# [REQUIRED ACTION]
Give the records once more, exactly as they stand.

STUDY MATERIAL Start Marker

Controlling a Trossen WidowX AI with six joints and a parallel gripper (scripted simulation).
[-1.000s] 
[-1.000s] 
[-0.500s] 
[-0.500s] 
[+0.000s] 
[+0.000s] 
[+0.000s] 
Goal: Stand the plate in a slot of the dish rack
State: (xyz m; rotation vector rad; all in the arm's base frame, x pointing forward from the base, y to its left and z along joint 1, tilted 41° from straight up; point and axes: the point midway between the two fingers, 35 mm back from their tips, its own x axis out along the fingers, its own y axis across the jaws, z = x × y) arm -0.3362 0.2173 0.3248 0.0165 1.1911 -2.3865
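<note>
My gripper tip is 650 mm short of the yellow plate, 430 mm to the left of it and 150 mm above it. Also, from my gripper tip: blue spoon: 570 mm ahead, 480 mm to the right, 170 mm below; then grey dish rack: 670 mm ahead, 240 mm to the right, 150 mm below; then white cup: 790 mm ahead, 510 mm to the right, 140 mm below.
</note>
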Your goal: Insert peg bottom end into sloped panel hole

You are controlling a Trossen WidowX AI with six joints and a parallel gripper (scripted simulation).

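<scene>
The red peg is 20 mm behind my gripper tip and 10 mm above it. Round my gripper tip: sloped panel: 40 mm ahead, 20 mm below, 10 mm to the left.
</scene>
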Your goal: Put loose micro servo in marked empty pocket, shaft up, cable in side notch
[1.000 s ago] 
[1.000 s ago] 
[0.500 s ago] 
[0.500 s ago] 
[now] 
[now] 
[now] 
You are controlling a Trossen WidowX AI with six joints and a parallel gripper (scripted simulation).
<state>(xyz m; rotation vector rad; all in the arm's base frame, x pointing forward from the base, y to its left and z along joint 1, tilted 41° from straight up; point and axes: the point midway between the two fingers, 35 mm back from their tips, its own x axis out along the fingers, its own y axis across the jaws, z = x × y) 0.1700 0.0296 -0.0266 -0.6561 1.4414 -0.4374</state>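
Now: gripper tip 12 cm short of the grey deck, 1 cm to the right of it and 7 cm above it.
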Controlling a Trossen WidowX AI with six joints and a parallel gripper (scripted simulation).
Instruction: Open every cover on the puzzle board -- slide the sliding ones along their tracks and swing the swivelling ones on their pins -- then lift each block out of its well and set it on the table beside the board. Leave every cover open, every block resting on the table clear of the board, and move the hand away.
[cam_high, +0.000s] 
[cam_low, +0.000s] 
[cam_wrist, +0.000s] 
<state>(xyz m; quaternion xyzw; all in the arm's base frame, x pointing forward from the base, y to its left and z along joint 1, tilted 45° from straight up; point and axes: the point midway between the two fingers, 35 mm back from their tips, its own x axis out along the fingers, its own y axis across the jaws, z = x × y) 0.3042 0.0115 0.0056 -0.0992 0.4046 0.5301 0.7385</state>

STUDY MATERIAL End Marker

# [REPLY TO THE EXERCISE]
Controlling a Trossen WidowX AI with six joints and a parallel gripper (scripted simulation).
[-1.000s] 
[-1.000s] 
[-0.500s] 
[-0.500s] 
[+0.000s] 
[+0.000s] 
[+0.000s] 
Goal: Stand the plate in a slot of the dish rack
State: (xyz m; rotation vector rad; all in the arm's base frame, x pointing forward from the base, y to its left and z along joint 1, tilted 41° from straight up; point and axes: the point midway between the two fingers, 35 mm back from their tips, its own x axis out along the fingers, its own y axis across the jaws, z = x × y) arm -0.3362 0.2173 0.3248 0.0165 1.1911 -2.3865
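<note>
My gripper tip is 650 mm short of the yellow plate, 430 mm to the left of it and 150 mm above it. Also, from my gripper tip: blue spoon: 570 mm ahead, 480 mm to the right, 170 mm below; then grey dish rack: 670 mm ahead, 240 mm to the right, 150 mm below; then white cup: 790 mm ahead, 510 mm to the right, 140 mm below.
</note>
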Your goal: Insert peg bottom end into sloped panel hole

You are controlling a Trossen WidowX AI with six joints and a parallel gripper (scripted simulation).

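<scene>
The red peg is 20 mm behind my gripper tip and 10 mm above it. Round my gripper tip: sloped panel: 40 mm ahead, 20 mm below, 10 mm to the left.
</scene>
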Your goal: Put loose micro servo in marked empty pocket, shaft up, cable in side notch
[1.000 s ago] 
[1.000 s ago] 
[0.500 s ago] 
[0.500 s ago] 
[now] 
[now] 
[now] 
You are controlling a Trossen WidowX AI with six joints and a parallel gripper (scripted simulation).
<state>(xyz m; rotation vector rad; all in the arm's base frame, x pointing forward from the base, y to its left and z along joint 1, tilted 41° from straight up; point and axes: the point midway between the two fingers, 35 mm back from their tips, its own x axis out along the fingers, its own y axis across the jaws, z = x × y) 0.1700 0.0296 -0.0266 -0.6561 1.4414 -0.4374</state>
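Now: gripper tip 12 cm short of the grey deck, 1 cm to the right of it and 7 cm above it.
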Controlling a Trossen WidowX AI with six joints and a parallel gripper (scripted simulation).
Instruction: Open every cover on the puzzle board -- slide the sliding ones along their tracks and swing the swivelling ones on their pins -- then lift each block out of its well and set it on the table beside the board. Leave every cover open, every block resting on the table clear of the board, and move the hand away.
[cam_high, +0.000s] 
[cam_low, +0.000s] 
[cam_wrist, +0.000s] 
<state>(xyz m; quaternion xyzw; all in the arm's base frame, x pointing forward from the base, y to its left and z along joint 1, tilted 45° from straight up; point and axes: the point midway between the two fingers, 35 mm back from their tips, its own x axis out along the fingers, its own y axis across the jaws, z = x × y) 0.3042 0.0115 0.0056 -0.0992 0.4046 0.5301 0.7385</state>

There is no more to the output, and the exercise is done.